**Problem description:**
Every line below from the one containing "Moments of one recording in" through the one containing "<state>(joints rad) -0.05" is to be printed exactly, with the pictures omitted.

**Input records:**

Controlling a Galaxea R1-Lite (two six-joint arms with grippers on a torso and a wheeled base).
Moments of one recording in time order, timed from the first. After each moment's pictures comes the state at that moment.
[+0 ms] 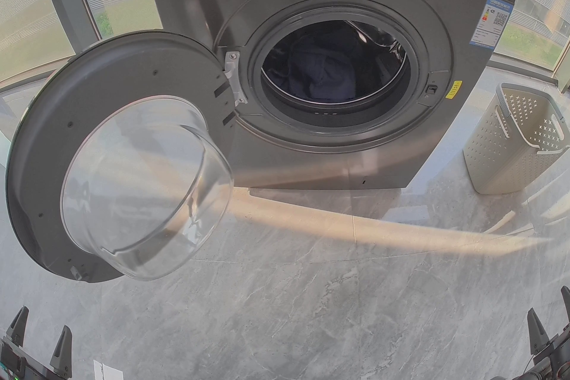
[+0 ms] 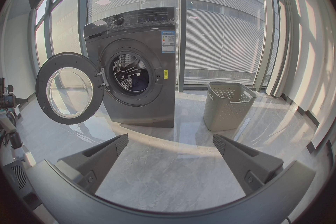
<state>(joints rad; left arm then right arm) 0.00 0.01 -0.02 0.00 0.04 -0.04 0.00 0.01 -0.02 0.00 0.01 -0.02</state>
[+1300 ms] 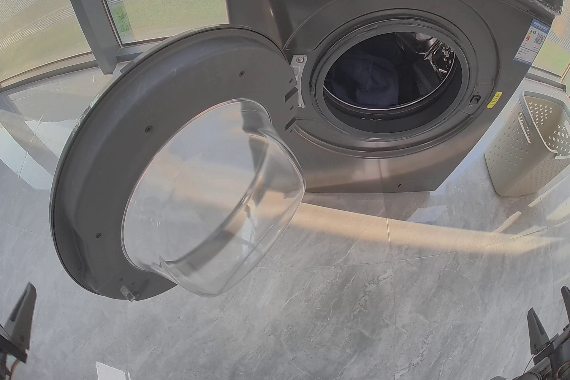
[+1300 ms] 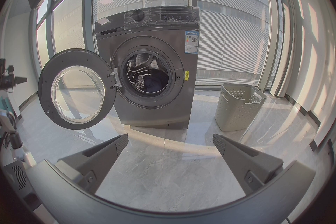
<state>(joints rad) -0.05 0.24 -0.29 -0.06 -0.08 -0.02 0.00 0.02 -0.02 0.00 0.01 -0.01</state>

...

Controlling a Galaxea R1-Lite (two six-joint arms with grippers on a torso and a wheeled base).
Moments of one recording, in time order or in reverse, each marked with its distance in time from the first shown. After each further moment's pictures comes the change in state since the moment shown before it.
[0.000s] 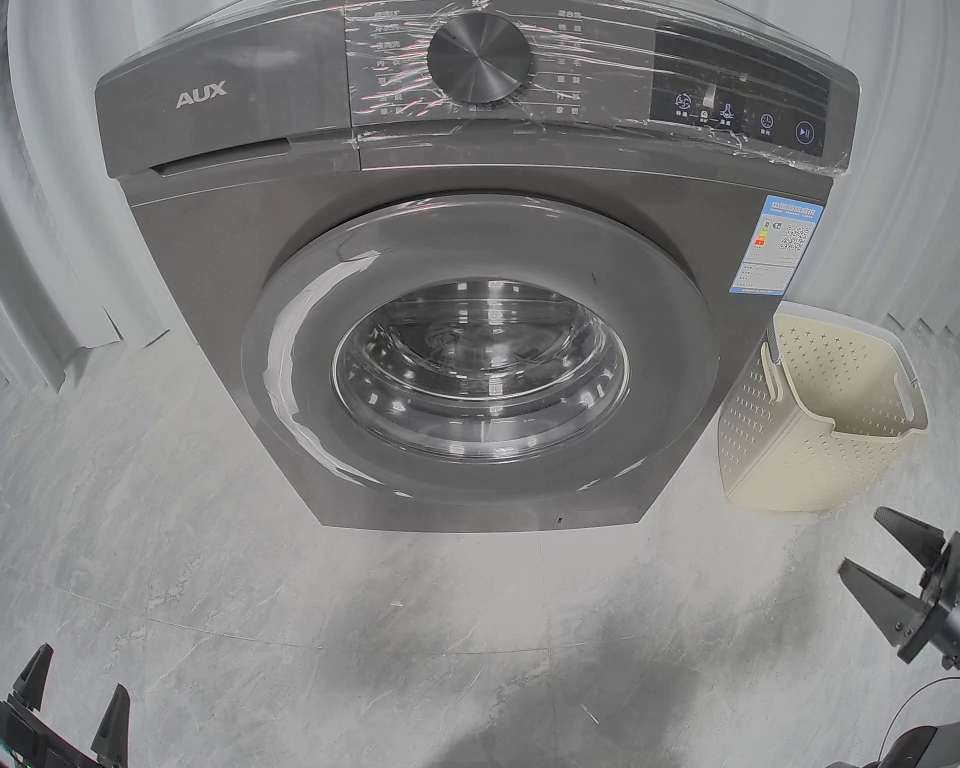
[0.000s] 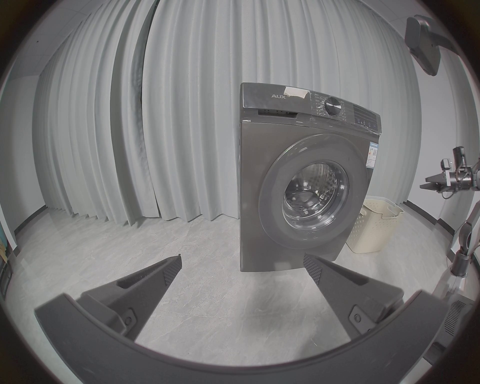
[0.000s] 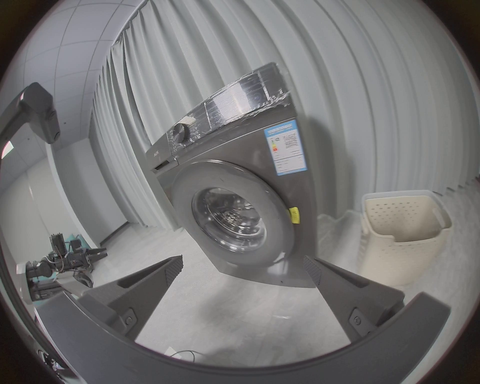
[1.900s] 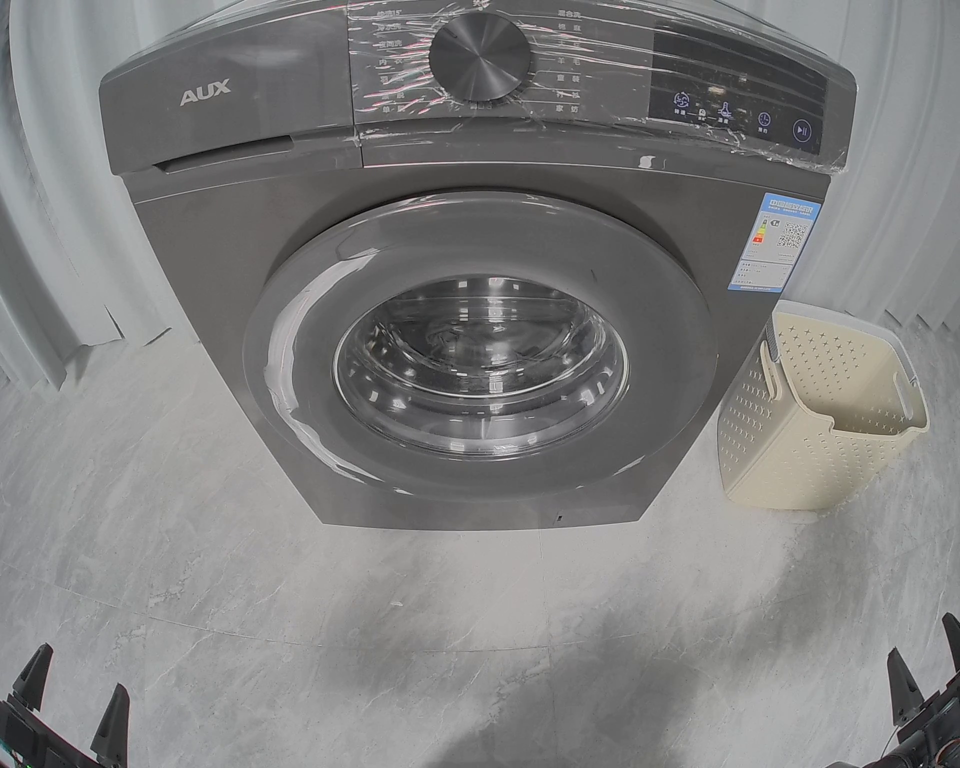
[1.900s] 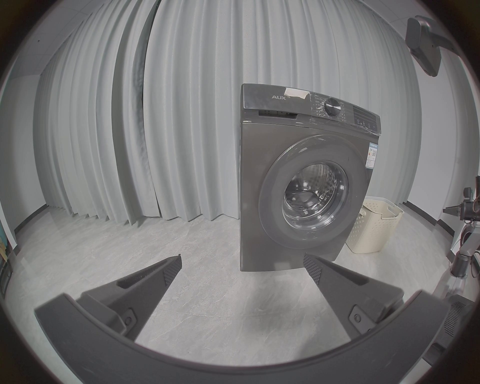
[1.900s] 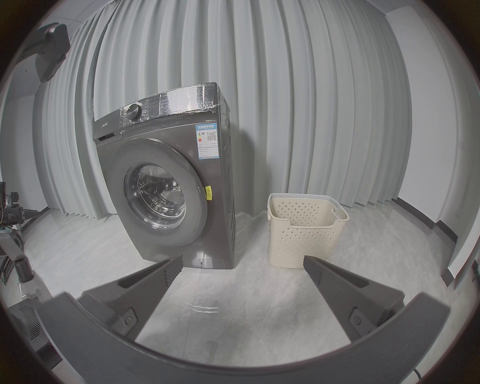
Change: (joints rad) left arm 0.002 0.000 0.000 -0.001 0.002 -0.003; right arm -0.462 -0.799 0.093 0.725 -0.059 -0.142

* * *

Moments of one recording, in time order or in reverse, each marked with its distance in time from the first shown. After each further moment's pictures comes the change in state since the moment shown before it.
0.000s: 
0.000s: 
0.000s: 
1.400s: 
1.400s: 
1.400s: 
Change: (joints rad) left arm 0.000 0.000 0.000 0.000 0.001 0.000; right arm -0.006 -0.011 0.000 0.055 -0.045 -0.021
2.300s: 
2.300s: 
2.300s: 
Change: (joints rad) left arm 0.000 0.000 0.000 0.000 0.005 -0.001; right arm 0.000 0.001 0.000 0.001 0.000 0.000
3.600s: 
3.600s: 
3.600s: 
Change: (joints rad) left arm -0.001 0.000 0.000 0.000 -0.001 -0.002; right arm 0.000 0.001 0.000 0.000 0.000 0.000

**Your response:**
Moments of one recording in time order, timed from the first. After each moment's pictures comes the state at that moment.
[+0 ms] 
[+0 ms] 
<state>(joints rad; left arm then right arm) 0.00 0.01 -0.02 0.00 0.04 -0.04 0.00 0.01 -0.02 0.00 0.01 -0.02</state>
[+1300 ms] 
[+1300 ms] 
<state>(joints rad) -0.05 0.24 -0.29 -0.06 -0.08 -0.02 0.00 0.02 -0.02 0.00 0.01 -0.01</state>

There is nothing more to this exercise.